**Task item**. Print the data exactly as written, line for line, and leave its pictures behind.

**Information shown**.
* * * * * * *
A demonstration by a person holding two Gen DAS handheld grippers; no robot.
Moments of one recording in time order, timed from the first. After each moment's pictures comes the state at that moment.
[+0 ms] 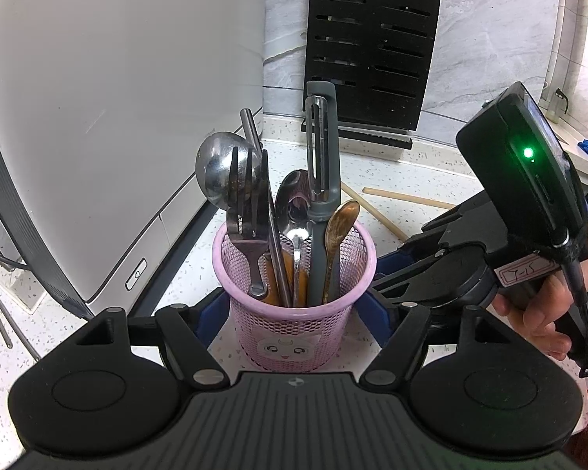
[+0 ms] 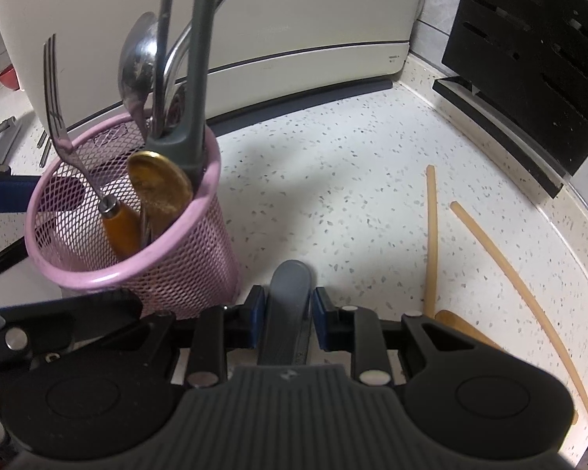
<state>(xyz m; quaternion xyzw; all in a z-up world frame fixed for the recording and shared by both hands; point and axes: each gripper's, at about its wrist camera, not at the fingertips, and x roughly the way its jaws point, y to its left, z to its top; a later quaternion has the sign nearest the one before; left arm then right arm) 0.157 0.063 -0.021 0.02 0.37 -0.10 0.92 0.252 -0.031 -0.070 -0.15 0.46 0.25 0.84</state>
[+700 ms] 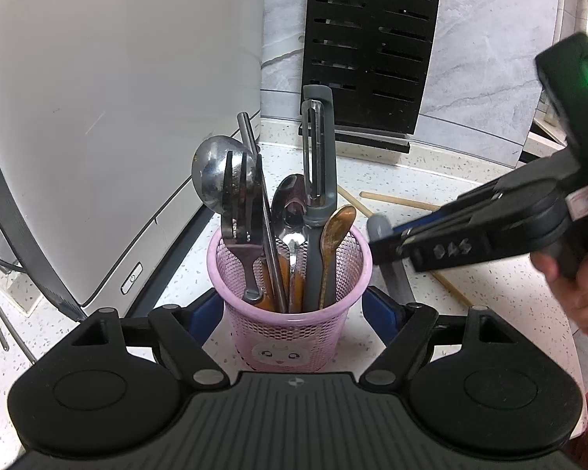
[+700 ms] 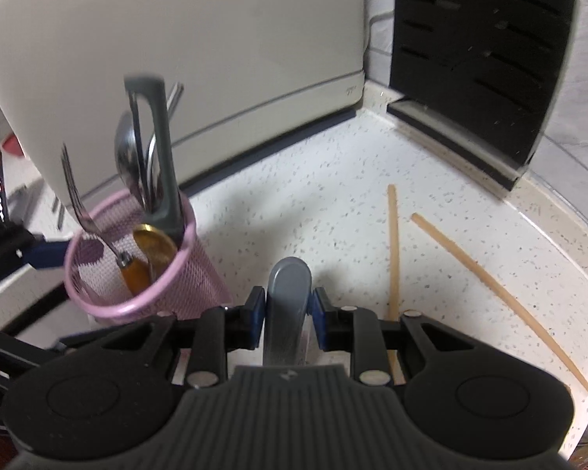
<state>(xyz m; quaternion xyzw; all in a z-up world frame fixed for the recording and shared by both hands) 0.157 0.061 -0.021 0.02 0.36 -0.10 0.93 0.248 -0.069 -0.035 -0.06 0.43 0.25 0.87</state>
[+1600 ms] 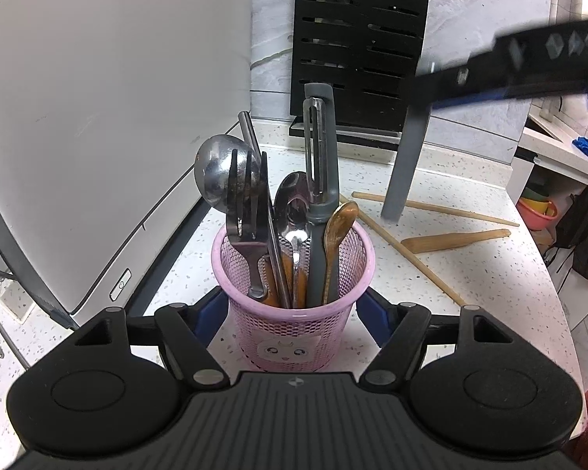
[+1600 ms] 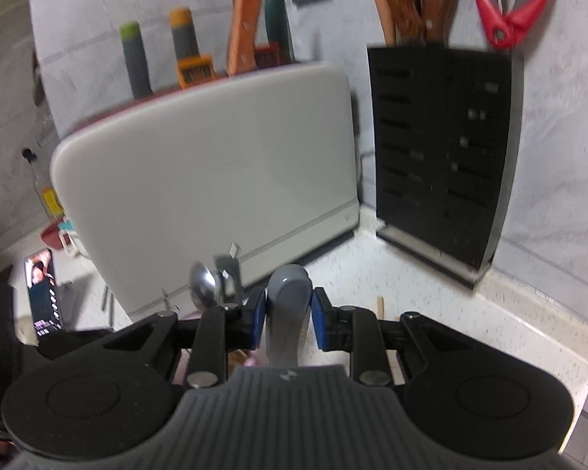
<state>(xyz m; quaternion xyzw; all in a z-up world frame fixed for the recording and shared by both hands) 0.159 0.060 -0.022 0.03 0.36 -0.11 0.92 0.211 -0.101 0.054 0.01 0.29 0.27 0.92</state>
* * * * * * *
**Solved exercise**.
A demonstration by a person holding two Gen DAS handheld grippers; no robot.
Moments of one recording in time order, timed from the first. After each moment's pictures comes the state at that moment.
[+0 ms] 
[+0 ms] 
<state>(xyz m; quaternion xyzw; all in a z-up world frame fixed for the recording and shared by both hands; point and axes: each gripper's, at about its wrist camera, not at the fingertips, and x roughly the way its jaws point, y to its left, z to its top; a later quaternion has the sign nearest the one before; left arm then right arm) 0.157 0.063 -0.021 0.02 0.37 -0.10 0.92 0.252 -0.031 -0.070 -0.15 0.46 0.25 0.84</state>
[+700 ms] 
[+700 ms] 
<state>(xyz m; quaternion xyzw; all in a z-up world frame fixed for the recording and shared by both hands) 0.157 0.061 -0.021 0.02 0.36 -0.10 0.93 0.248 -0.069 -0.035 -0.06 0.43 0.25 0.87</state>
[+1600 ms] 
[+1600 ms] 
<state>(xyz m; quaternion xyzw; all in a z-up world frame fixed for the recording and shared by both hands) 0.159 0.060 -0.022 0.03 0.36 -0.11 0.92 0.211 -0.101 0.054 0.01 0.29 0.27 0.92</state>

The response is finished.